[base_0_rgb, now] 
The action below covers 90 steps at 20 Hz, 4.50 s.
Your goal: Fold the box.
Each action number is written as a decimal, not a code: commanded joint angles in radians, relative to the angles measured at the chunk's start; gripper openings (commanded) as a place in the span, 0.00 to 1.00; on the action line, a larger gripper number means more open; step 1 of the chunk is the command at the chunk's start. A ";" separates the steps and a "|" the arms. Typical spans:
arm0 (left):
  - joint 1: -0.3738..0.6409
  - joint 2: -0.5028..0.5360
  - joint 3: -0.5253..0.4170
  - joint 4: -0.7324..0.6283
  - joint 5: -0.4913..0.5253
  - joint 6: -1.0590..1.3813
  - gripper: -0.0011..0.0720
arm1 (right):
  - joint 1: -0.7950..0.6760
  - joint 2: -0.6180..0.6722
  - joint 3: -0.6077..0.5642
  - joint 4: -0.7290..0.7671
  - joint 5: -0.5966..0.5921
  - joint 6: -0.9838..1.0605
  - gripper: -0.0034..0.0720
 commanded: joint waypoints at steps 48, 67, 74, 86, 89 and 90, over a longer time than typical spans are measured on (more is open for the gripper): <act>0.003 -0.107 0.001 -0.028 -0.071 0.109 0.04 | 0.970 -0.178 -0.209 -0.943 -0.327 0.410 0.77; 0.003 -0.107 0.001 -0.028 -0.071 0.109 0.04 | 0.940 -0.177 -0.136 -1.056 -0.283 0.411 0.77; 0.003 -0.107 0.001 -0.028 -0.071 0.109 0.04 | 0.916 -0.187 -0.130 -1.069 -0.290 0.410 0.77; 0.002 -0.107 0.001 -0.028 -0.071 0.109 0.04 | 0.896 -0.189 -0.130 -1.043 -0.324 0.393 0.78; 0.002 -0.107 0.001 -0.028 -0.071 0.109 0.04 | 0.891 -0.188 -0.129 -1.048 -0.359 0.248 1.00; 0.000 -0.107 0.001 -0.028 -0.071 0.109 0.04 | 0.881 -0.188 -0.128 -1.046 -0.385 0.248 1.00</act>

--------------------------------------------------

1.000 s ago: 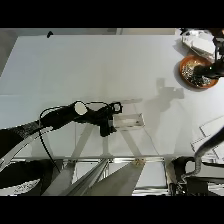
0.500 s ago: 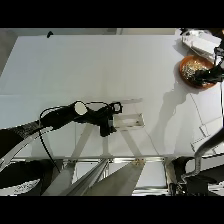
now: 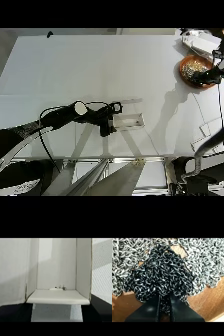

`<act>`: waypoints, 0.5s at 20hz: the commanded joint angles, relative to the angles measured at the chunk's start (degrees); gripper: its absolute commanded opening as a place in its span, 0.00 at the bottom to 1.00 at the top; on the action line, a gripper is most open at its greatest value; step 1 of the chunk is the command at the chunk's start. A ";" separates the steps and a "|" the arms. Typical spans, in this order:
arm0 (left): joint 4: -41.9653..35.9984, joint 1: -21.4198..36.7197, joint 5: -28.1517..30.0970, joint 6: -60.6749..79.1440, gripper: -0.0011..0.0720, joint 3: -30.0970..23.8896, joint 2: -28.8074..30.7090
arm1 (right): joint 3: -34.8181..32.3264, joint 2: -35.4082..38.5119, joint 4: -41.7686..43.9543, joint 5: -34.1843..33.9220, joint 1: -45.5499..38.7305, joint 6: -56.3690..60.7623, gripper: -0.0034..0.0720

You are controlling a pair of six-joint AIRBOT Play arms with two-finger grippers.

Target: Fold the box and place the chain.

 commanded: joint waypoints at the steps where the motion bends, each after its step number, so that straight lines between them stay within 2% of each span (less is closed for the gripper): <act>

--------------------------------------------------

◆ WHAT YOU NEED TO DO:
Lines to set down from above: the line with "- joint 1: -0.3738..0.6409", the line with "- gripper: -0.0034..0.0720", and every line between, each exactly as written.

◆ YOUR SOLUTION:
  - joint 1: -0.3738..0.6409
  - joint 2: -0.5028..0.5360
  - joint 3: -0.5253..0.4170
  - joint 4: -0.7324..0.6283
  - joint 5: -0.4913..0.5253
  - joint 6: -1.0590..1.3813
  - gripper: -0.0011..0.0720
arm1 (right):
  - joint 1: -0.7950..0.6760
  - joint 2: -0.6180..0.6722
  - joint 3: -0.6077..0.5642
  - joint 4: -0.7290..0.7671
  - joint 5: -0.5966..0.5921
  - joint 6: -0.9838..1.0605
  - gripper: -0.0034..0.0720

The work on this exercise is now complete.